* _ACTION ITEM_
Copy the complete listing that follows, letter for letter.
━━━━━━━━━━
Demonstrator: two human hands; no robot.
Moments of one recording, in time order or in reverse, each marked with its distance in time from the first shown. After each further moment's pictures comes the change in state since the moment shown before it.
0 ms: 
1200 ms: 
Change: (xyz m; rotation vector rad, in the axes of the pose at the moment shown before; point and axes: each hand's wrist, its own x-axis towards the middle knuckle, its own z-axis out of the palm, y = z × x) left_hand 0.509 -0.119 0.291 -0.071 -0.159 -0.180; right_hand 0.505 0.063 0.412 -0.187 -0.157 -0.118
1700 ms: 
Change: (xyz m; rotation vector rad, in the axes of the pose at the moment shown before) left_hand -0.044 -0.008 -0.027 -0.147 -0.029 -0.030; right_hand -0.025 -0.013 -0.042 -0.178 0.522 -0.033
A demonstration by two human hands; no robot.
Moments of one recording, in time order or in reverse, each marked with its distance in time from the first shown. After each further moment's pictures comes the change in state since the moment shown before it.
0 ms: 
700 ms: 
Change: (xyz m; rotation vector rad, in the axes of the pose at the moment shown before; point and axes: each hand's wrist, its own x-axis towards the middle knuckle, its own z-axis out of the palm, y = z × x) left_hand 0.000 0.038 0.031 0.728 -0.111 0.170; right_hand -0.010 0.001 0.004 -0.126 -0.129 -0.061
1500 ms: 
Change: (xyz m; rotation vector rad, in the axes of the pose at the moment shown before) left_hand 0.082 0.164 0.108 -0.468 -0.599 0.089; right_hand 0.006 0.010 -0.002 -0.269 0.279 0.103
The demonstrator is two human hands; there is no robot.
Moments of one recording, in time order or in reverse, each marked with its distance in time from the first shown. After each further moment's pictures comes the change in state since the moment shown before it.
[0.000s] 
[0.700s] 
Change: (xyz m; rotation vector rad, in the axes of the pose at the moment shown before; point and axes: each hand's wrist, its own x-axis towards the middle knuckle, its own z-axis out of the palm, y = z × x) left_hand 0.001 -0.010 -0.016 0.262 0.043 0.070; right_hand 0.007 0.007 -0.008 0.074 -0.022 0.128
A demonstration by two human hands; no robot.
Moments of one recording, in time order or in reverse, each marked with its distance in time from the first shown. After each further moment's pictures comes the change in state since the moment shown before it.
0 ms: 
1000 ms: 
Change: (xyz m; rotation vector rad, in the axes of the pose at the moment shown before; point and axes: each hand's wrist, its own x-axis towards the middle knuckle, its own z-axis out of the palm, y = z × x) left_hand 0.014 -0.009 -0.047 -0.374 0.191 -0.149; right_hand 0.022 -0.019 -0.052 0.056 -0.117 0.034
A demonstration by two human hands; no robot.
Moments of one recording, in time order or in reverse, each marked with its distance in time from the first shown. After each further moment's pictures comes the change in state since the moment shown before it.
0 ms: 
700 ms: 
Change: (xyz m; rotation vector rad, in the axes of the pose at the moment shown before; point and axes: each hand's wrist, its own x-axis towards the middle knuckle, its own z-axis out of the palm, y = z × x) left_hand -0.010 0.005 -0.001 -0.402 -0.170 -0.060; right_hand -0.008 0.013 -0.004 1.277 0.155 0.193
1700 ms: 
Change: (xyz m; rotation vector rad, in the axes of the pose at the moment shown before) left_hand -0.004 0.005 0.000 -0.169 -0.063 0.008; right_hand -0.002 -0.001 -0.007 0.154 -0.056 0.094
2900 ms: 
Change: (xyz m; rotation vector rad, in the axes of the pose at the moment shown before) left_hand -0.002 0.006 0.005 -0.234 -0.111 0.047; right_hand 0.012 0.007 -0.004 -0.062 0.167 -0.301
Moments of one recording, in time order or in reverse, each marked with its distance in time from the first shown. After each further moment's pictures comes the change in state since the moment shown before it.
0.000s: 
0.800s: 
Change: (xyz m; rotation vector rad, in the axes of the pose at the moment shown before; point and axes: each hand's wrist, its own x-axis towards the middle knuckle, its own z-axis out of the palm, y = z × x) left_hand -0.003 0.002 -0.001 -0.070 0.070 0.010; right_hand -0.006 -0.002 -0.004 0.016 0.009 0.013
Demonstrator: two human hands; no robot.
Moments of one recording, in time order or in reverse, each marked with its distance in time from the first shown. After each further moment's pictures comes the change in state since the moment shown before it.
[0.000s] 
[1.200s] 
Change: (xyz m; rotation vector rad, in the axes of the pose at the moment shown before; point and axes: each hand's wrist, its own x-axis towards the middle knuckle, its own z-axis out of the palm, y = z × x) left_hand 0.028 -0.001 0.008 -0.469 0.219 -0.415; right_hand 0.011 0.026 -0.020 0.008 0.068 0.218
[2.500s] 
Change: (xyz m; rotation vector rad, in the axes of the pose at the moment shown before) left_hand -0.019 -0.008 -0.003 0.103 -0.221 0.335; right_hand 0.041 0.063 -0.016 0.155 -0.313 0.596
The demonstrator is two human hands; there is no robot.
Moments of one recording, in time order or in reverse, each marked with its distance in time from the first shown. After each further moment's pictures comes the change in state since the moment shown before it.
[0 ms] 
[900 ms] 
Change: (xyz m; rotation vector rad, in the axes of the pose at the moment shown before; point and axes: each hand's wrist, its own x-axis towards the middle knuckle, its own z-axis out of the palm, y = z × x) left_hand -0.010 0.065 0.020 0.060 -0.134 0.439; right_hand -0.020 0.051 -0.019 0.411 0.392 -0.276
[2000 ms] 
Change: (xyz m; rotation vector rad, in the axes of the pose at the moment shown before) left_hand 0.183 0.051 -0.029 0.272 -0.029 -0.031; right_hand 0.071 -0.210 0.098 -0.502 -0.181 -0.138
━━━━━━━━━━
* _WRITTEN RESPONSE_
Demonstrator: two human hands; no robot.
Moments of one recording, in time order or in reverse, each marked with its distance in time from the first shown. After each further moment's pictures comes the change in state since the moment shown before it.
0 ms: 
1200 ms: 
Change: (xyz m; rotation vector rad, in the axes of the pose at the moment shown before; point and axes: each hand's wrist, its own x-axis towards the middle knuckle, its own z-axis out of the palm, y = z × x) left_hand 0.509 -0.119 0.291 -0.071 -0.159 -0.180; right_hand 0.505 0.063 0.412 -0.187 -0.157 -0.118
1700 ms: 
Change: (xyz m; rotation vector rad, in the axes of the pose at the moment shown before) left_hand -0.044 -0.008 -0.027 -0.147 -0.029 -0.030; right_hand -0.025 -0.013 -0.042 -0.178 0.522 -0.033
A demonstration by two human hands; no robot.
Moments of one recording, in time order or in reverse, each marked with its distance in time from the first shown. After each further moment's pictures comes the change in state since the moment shown before it.
0 ms: 
700 ms: 
Change: (xyz m; rotation vector rad, in the axes of the pose at the moment shown before; point and axes: each hand's wrist, its own x-axis towards the middle knuckle, its own z-axis out of the palm, y = z × x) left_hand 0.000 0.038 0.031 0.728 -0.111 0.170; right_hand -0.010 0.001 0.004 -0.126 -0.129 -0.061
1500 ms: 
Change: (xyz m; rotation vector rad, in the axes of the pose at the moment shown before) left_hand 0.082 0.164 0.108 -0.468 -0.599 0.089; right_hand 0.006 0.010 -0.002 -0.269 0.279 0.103
The demonstrator is two human hands; there is no robot.
Moments of one recording, in time order or in reverse, each marked with its distance in time from the first shown. After each further moment's pictures comes the change in state since the moment shown before it.
[0.000s] 
[0.700s] 
Change: (xyz m; rotation vector rad, in the axes of the pose at the moment shown before; point and axes: each hand's wrist, its own x-axis towards the middle knuckle, its own z-axis out of the palm, y = z × x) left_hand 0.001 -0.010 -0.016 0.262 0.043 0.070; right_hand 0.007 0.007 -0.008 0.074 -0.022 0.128
A demonstration by two human hands; no robot.
Moments of one recording, in time order or in reverse, each marked with its distance in time from the first shown. After each further moment's pictures comes the change in state since the moment shown before it.
0 ms: 
1000 ms: 
Change: (xyz m; rotation vector rad, in the axes of the pose at the moment shown before; point and axes: each hand's wrist, its own x-axis towards the middle knuckle, its own z-axis out of the palm, y = z × x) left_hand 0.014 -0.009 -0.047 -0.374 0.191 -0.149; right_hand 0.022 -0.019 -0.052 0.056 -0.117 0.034
A demonstration by two human hands; no robot.
Moments of one recording, in time order or in reverse, each marked with its distance in time from the first shown. After each further moment's pictures comes the change in state since the moment shown before it.
0 ms: 
700 ms: 
Change: (xyz m; rotation vector rad, in the axes of the pose at the moment shown before; point and axes: each hand's wrist, its own x-axis towards the middle knuckle, its own z-axis out of the palm, y = z × x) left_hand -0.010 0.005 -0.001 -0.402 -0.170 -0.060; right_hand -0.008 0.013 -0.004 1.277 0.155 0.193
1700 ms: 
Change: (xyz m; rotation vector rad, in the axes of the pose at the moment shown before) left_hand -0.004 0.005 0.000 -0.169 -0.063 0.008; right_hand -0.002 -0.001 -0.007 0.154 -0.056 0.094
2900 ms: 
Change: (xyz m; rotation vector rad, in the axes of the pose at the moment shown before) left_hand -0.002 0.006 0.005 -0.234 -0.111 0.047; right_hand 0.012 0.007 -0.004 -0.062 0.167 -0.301
Moments of one recording, in time order or in reverse, each marked with its distance in time from the first shown. After each further moment's pictures comes the change in state since the moment shown before it.
0.000s: 
0.800s: 
Change: (xyz m; rotation vector rad, in the axes of the pose at the moment shown before; point and axes: each hand's wrist, its own x-axis towards the middle knuckle, its own z-axis out of the palm, y = z × x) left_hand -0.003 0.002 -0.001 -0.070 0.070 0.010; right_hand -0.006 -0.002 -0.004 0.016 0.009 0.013
Demonstrator: two human hands; no robot.
Moments of one recording, in time order or in reverse, each marked with its distance in time from the first shown. After each further moment's pictures comes the change in state since the moment shown before it.
[0.000s] 
[1.200s] 
Change: (xyz m; rotation vector rad, in the axes of the pose at the moment shown before; point and axes: each hand's wrist, its own x-axis towards the middle knuckle, its own z-axis out of the palm, y = z × x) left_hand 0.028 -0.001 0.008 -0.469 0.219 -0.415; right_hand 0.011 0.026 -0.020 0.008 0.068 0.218
[2.500s] 
Change: (xyz m; rotation vector rad, in the axes of the pose at the moment shown before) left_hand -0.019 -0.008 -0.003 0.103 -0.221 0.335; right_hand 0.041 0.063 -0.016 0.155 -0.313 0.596
The demonstrator is two human hands; there is no robot.
Moments of one recording, in time order or in reverse, each marked with its distance in time from the first shown. After each further moment's pictures comes the change in state since the moment shown before it.
[0 ms] 
[900 ms] 
Change: (xyz m; rotation vector rad, in the axes of the pose at the moment shown before; point and axes: each hand's wrist, its own x-axis towards the middle knuckle, its own z-axis out of the palm, y = z × x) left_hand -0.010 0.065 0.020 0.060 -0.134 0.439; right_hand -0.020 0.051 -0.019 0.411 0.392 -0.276
[2000 ms] 
Change: (xyz m; rotation vector rad, in the axes of the pose at the moment shown before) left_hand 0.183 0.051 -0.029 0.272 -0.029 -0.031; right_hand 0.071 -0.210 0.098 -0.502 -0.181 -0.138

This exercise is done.